Его голова возникает из-за двери, которая находится в другом конце гостиной; за ней начинается коридорчик к его кабинету. Я спешу через гостиную, несколько ошалев от жестов мужа, которые означают то «иди сюда», то «тихо».
— Что случилось?
— Тихо! — шипит Джим. Он хватает меня за руку, притягивает к себе и шепчет прямо в ухо: — Можешь заглянуть в кабинет, но осторожно, чтобы тебя не засекли? И скажи, есть ли у меня на мониторе зеленый огонек.
— Не понимаю, что…
— Тс-с! Тихо, Эмма. Пожалуйста, не шуми. Просто иди сюда, загляни в кабинет и скажи, виден ли зеленый огонек веб-камеры. Наверху. Включена она или нет.
От него пахнет потом — и еще чем-то едким. Я сразу понимаю, что дело плохо, но киваю и делаю, как он просит. Джим берет меня повыше локтя, и мы меняемся местами, будто выполняя па какого-то странного танца. Теперь я стою у двери в кабинет, прижимаясь к стене спиной, медленно поворачиваю голову, чтобы заглянуть внутрь, и…
— Господи боже! Нас ограбили!!!
Джим тянет меня назад, но я выскальзываю из его хватки и влетаю в кабинет, усеянный разбросанными вещами. На полу, на кресле, на рабочем столе валяются бумаги, книги, папки, раскрытые коробки вперемежку с их содержимым…
— Огонек горит? Наверху экрана, где вебкамера? Горит? — резко спрашивает от дверного проема муж.
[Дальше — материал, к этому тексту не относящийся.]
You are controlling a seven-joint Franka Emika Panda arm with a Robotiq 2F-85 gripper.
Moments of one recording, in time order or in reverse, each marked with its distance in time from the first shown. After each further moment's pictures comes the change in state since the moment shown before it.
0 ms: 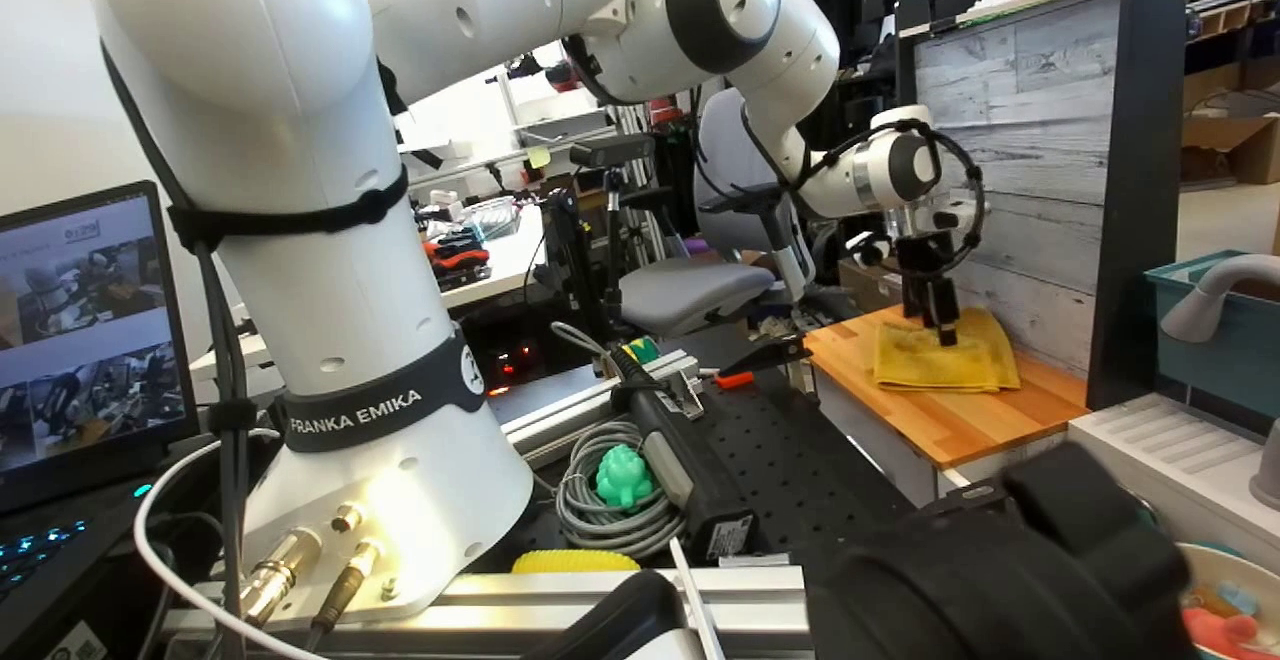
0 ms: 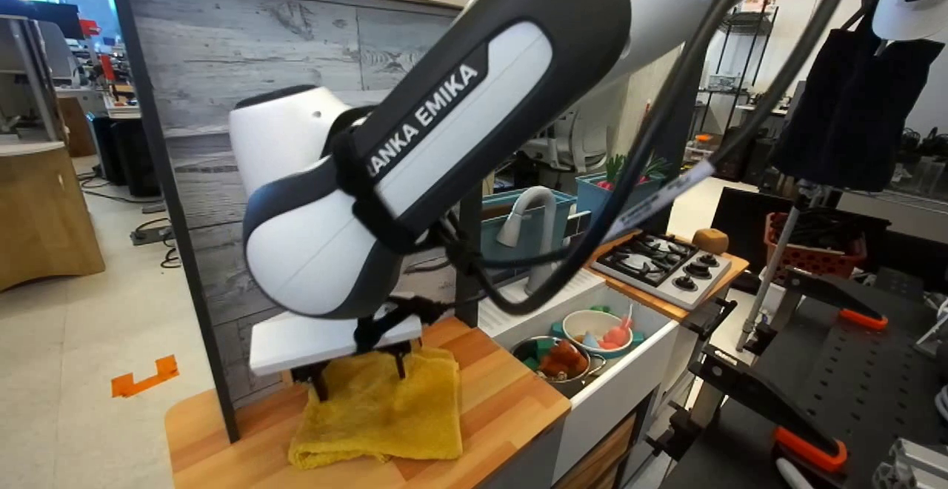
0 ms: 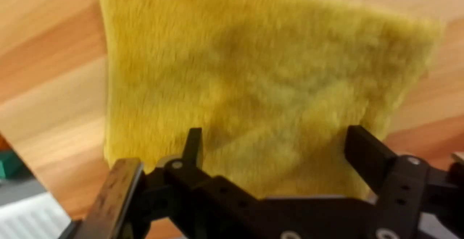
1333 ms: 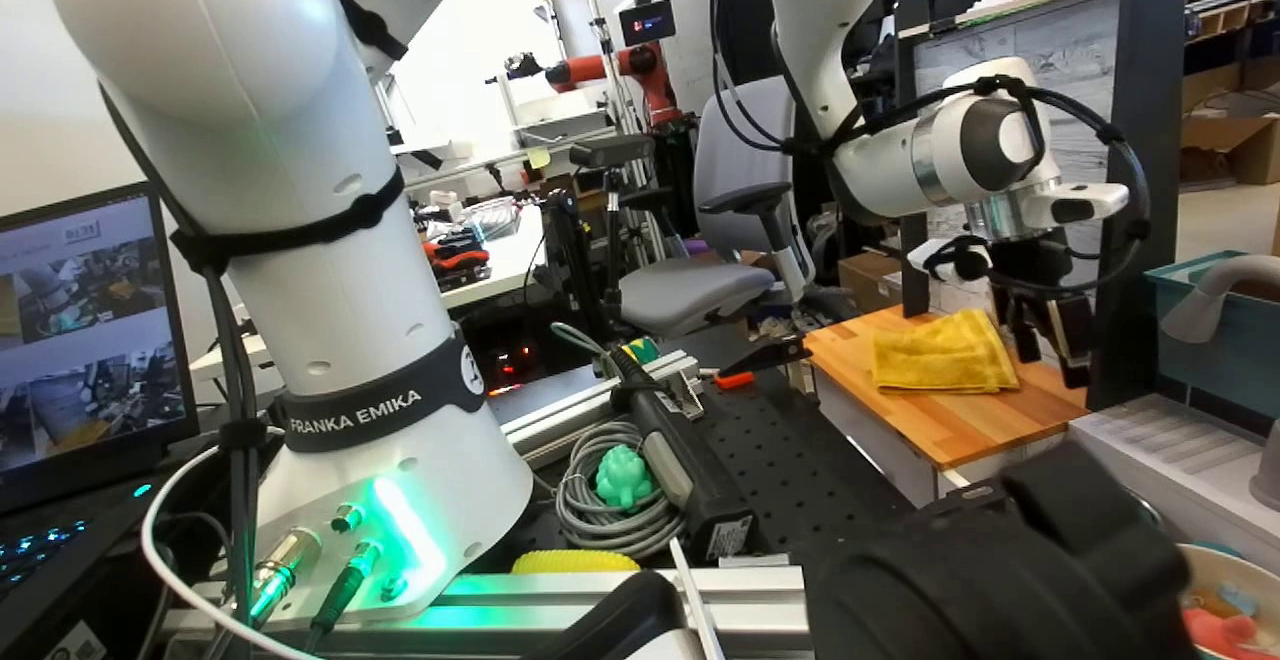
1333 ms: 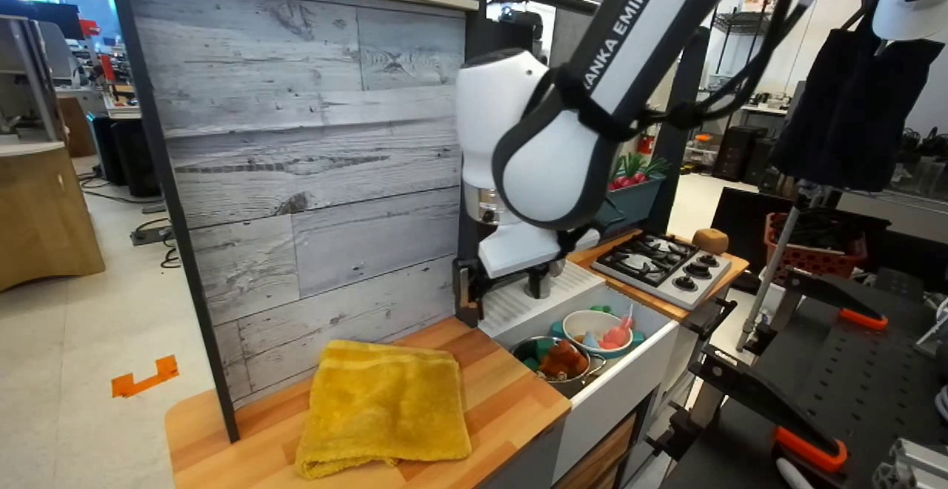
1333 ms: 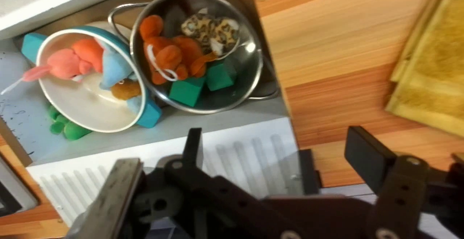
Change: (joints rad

Я потрясена. Везде, куда ни посмотришь, хаос.
— Когда это случилось? Что-нибудь пропало?
— Эмма! — снова окликает Джим.
Я смотрю на верх экрана и едва-едва вижу точку индикатора — неподсвеченную. Подойдя ближе, я вперяю в нее взгляд.
— Нет. Не горит.
— Уверена?
— Да! Уверена! — Я захлопываю крышку ноутбука. — Господи, Джим, что тут произошло? Нас ограбили? Ты проверил остальные комнаты?
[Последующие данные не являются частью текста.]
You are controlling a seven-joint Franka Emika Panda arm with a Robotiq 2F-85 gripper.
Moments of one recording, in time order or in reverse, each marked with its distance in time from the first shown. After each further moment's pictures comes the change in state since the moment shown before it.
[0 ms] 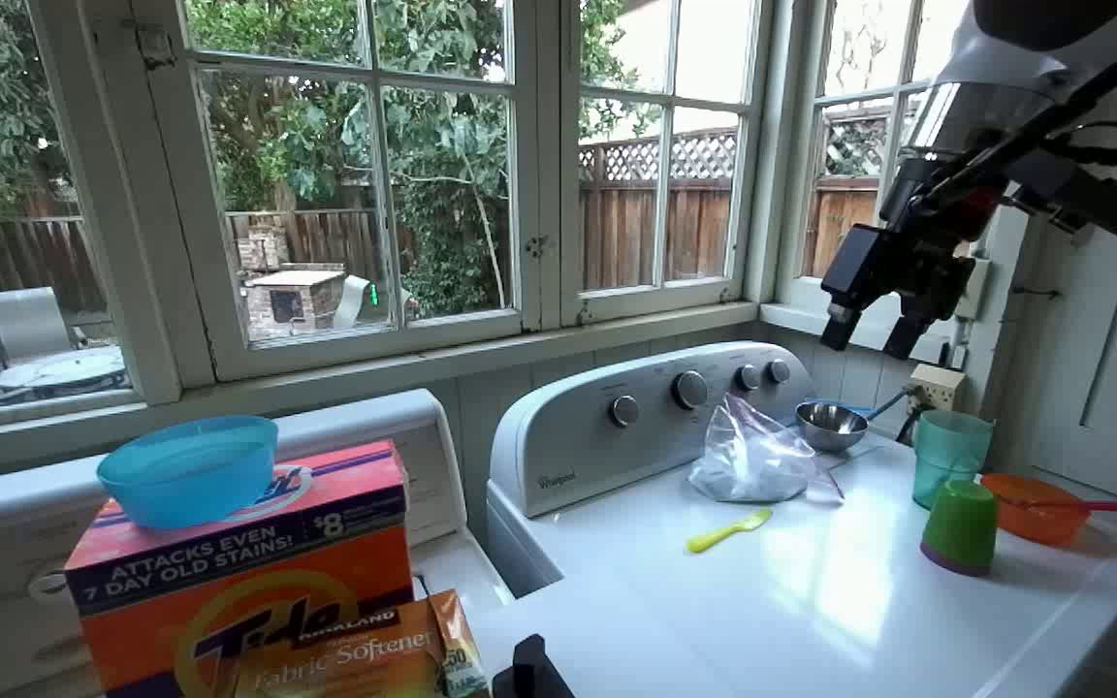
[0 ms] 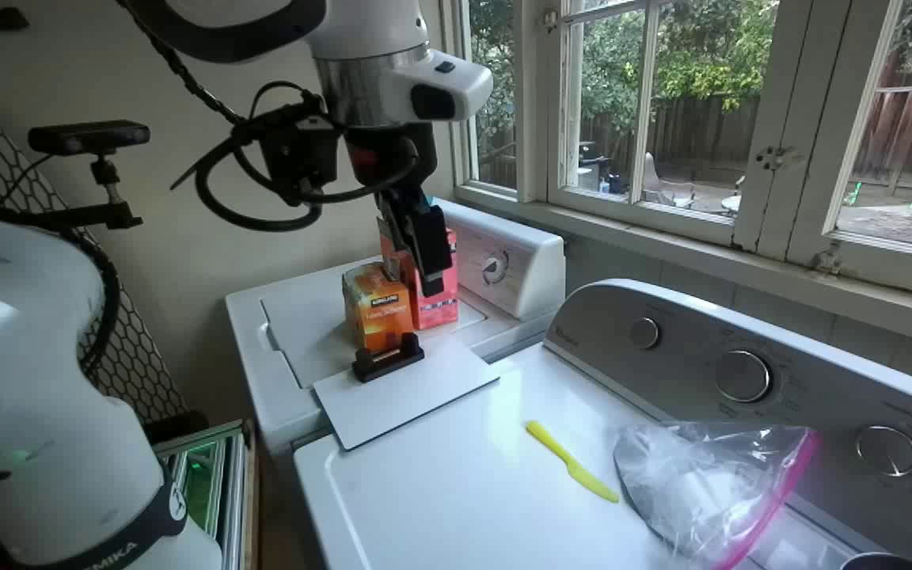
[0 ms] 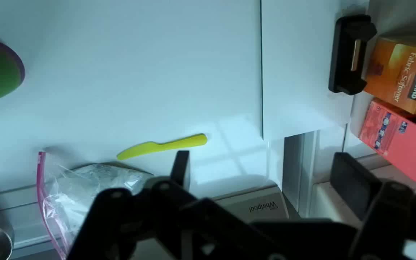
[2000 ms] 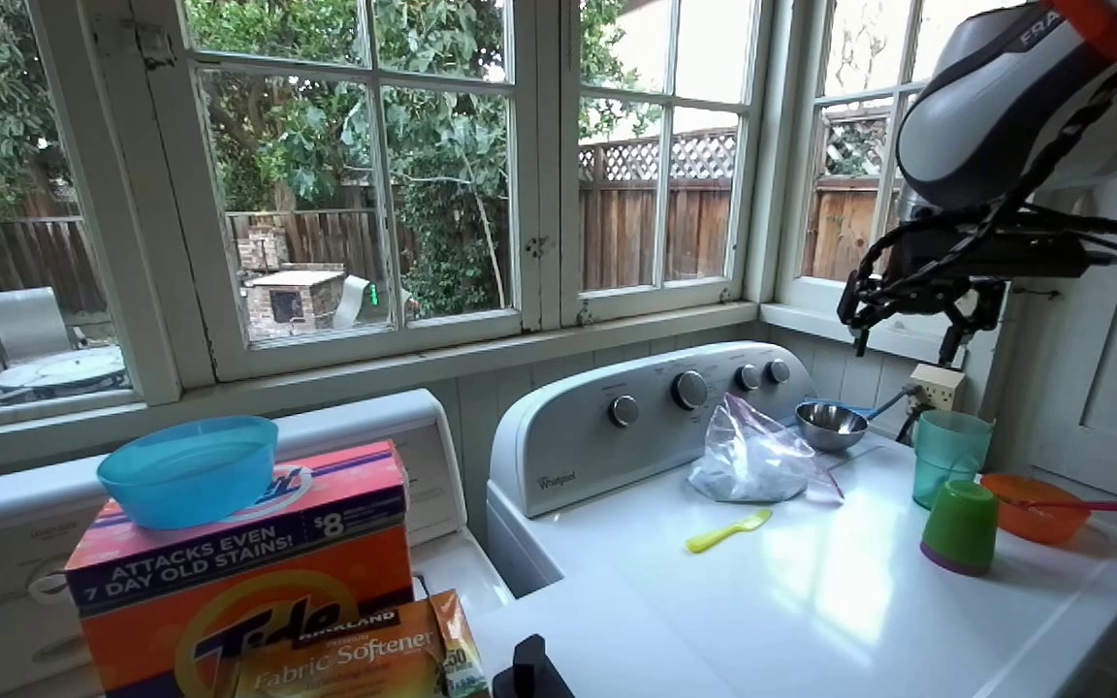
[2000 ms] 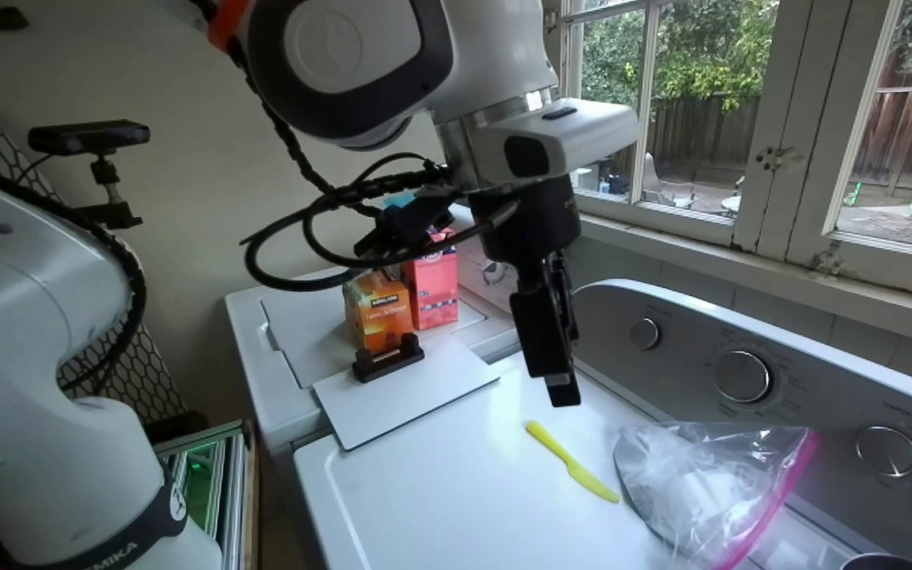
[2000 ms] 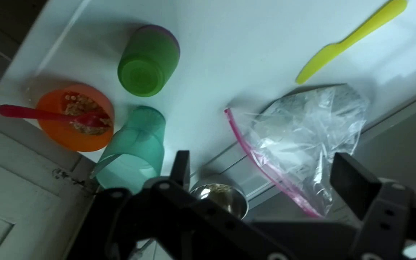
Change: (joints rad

Муж, пошатываясь, тоже заходит в кабинет и пристально смотрит на ноутбук, хотя тот и закрыт.
— Джим!
— Нет-нет-нет, никто нас не грабил. Я работал, вот и все.
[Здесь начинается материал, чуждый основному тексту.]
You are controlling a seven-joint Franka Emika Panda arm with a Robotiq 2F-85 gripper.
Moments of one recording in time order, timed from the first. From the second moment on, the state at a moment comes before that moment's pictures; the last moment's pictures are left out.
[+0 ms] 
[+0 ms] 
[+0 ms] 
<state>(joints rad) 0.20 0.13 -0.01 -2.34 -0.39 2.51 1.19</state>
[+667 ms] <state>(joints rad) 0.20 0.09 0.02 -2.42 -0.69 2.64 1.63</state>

Я жду продолжения — должно же быть продолжение, дескать, пришел вот домой, а тут такое, полиция уже в пути, — но не слышу ничего подобного.
— Так это твоих рук дело?
— На меня столько всего навалилось, Эмма.
Я окидываю кабинет взглядом, и мне делается страшно, потому что Джим, кажется, в буквальном смысле сошел с ума.
— Ты сам устроил этот хаос?
Он пытается объяснить, но осекается.
— Да что происходит?
— Дело… в работе. За мной подглядывают.
— Что?
— То ли меня снимают, то ли просто наблюдают за мной. Я уверен.
— Зачем? Кто?
— Уж не беспокойся, — он грозит мне пальцем, — тут у меня есть неплохая догадка.
— Ты о ком?
Джим озирается по сторонам, будто только сейчас заметил беспорядок, быстро нагибается и начинает собирать разбросанные папки и бумаги. Я касаюсь его плеча, но он стряхивает мою руку.
— Джим, прекрати! Кто за тобой следит?